┌────────

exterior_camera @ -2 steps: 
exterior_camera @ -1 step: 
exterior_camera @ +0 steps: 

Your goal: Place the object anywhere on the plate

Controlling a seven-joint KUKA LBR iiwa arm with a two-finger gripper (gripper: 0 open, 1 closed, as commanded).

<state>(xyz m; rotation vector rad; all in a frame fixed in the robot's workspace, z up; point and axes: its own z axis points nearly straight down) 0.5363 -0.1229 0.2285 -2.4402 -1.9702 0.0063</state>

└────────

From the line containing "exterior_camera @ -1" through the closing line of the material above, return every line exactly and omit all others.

### Task output
exterior_camera @ -1 step: 
exterior_camera @ +0 steps: 

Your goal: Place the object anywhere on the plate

Controlling a seven-joint KUKA LBR iiwa arm with a two-finger gripper (gripper: 0 open, 1 closed, as commanded).

<state>(xyz m; rotation vector rad; all in a frame fixed in the robot's workspace, z up; point and axes: its own z axis points nearly straight down) 0.5363 -0.1229 0.2285 -2.4402 -1.9702 0.0063</state>

With the answer given, the exercise is closed.